= Virginia v. Cherrix =

2006 Commonwealth of Virginia court case

Virginia v. Cherrix is a 2006 court case in which the Commonwealth of Virginia sued to force Starchild Abraham ("Wolf") Cherrix (born June 1990), aged 16 at the time of the court case, to undergo further conventional medical treatment for a highly treatable form of cancer, Hodgkin disease.

Cherrix was diagnosed with the blood cancer and underwent an initial round of chemotherapy in 2005. When he was told in early 2006 that he needed further treatment, he and his parents rejected any further use of chemotherapy because of the side effects. His parents were accused by the state of medical neglect of their child.
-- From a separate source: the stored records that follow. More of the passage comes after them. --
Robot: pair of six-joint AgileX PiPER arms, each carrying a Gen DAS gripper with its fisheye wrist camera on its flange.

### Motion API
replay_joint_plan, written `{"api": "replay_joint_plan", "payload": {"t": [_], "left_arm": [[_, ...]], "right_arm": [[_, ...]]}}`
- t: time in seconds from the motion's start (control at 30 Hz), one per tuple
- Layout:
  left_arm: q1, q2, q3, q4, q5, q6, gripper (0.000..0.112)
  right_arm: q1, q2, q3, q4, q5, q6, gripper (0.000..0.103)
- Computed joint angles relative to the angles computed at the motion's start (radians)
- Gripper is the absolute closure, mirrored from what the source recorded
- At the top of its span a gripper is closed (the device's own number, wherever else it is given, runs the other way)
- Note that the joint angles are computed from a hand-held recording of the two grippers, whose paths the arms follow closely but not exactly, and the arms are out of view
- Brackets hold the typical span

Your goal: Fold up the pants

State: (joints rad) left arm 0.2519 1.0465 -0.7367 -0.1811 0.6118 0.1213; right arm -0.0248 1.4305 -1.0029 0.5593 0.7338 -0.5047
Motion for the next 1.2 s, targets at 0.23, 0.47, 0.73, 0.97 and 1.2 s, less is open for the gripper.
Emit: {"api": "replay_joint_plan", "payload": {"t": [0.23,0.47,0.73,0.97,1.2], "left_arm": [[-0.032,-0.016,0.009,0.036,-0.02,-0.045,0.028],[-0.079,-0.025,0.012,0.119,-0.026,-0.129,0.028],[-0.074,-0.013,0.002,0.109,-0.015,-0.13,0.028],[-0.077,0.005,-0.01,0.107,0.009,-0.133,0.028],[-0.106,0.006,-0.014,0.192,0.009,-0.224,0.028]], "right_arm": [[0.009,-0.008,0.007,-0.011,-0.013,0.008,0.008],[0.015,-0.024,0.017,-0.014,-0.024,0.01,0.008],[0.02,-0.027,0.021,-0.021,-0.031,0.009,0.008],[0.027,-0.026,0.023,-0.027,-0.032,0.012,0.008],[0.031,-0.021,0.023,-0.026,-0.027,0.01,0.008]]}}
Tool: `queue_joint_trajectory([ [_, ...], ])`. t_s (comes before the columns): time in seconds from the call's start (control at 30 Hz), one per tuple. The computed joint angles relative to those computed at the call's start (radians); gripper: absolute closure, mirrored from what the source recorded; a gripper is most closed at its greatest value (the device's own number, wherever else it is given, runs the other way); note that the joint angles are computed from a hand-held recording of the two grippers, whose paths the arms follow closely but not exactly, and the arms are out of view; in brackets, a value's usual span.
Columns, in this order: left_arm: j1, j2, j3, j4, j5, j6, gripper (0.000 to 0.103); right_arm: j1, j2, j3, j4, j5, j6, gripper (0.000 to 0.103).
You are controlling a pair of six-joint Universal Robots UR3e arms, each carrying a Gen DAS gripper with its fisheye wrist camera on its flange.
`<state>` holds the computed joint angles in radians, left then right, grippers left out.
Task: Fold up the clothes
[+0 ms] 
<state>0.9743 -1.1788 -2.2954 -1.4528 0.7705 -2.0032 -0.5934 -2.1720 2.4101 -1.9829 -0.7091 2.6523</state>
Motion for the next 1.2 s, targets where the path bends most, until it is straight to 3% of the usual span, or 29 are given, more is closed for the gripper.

The lower court decided against the parents, but the decision was overturned on appeal and the parties reached a compromise in a consent decree, in which Cherrix would receive treatment from a board-certified specialist of the parents' choice.

The case resulted in a new law, dubbed Abraham's Law, that increased the rights of patients aged 14 to 17 in Virginia to refuse medical treatment.

Cherrix reached the age of majority in June 2008, and has been free to pursue or reject treatment without legal oversight since then, like any other adult. As of 2017, Cherrix was alive, had decided to pursue evidence-based medicine rather than ineffective alternative medicine products, and had achieved a remission after receiving a stem cell transplant.

== Initial treatment ==

Cherrix was diagnosed with Hodgkin's disease in 2005. Hodgkin's disease is a highly treatable, even curable, type of lymphoma; 96% of young patients survive at least five years after conventional treatment. He initially received one round of chemotherapy, a standard medical treatment with significant, although mostly temporary, side effects, such as fatigue, weakness, and hair loss. Cherrix said later that the side effects were so severe that he had wished he were dead during treatment.

== Court case ==
In 2006, when the cancer returned, Cherrix and his parents rejected further conventional treatment. Then he went to Mexico to receive Hoxsey Therapy (an herbal concoction based on the plants eaten by a horse with a cancerous growth in the 19th century), which has been illegal in the United States since 1960, after it was proven to be ineffective.

When Cherrix and his parents refused a second round of chemotherapy, the Accomack County Department of Social Services accused his parents of medical neglect of a child. The court found the parents guilty of medical neglect and ordered Cherrix back into conventional medical treatment.

An appeal to the circuit court reversed the decision and resulted in a consent decree in August 2006 that permitted Cherrix to receive treatment from a board-certified radiation oncologist chosen by Cherrix's parents, with a requirement to regularly update the court about the treatments and the outcome. The radiation oncologist they chose had an interest in alternative cancer therapies, and the treatment included low-dose, targeted radiation therapy as well as a restrictive diet and various vitamins. Cherrix cycled in and out of needing treatment for several years, as tumors kept reappearing in different parts of his body.

In June 2008, Cherrix celebrated his 18th birthday and the end of the requirement to report his medical condition to the courts.

== Later treatment ==
The unconventional treatment approach did not produce a durable remission, and eventually Cherrix had received the maximum possible amount of radiation. By 2015, he was suffering from extreme fatigue, pain, and other problems, including iatrogenic scarring in his lungs from the radiation.

He switched to a different oncologist and started receiving brentuximab vedotin, which had been approved by the FDA for the treatment of Hodgkin disease in August 2011, to reduce the tumor burden and the daily symptoms caused by the cancer. After he improved, he achieved remission after receiving high-dose chemotherapy and stem cell transplant in August 2016.

As of February 2024, he is 33 years old and has been cancer free for many years.

== Resulting state law ==
As a result of Cherrix case, the Virginia legislature enacted "Abraham's Law" in 2007, which amended § 63.2-100 of the Code of Virginia to permit parents to refuse medical treatment or to choose alternative treatments for adolescents aged 14 to 17 with a life-threatening medical condition, if the teenager seems to be mature, both the parents and the child have considered the treatment options available to them, and all agree that their choice is in the teen's best interest.

==Similar cases==
In May 2009, a judge in the state of Minnesota ruled that Daniel Hauser, age 13, has been "medically neglected" as a result of his parents' refusal to allow him to receive chemotherapy for Hodgkin's lymphoma, the same disease at issue in Virginia v. Cherrix. The likelihood of a cure with the typical treatment of three rounds of chemotherapy is 85–90%; without treatment, patients die. Unlike Cherrix, Hauser was determined to have a "rudimentary understanding at best" of his condition; he did not even know how to read. After one chemotherapy treatment, the Hauser family refused to continue. The mother and her son fled the state, and a Minnesota district judge issued a felony arrest warrant. Daniel was distressed by the side effects of chemotherapy, and his mother told the court that she preferred natural healing and that they would both resist court orders to provide it. They returned from California five days later, and Daniel underwent conventional treatment, which appears to have cured his cancer.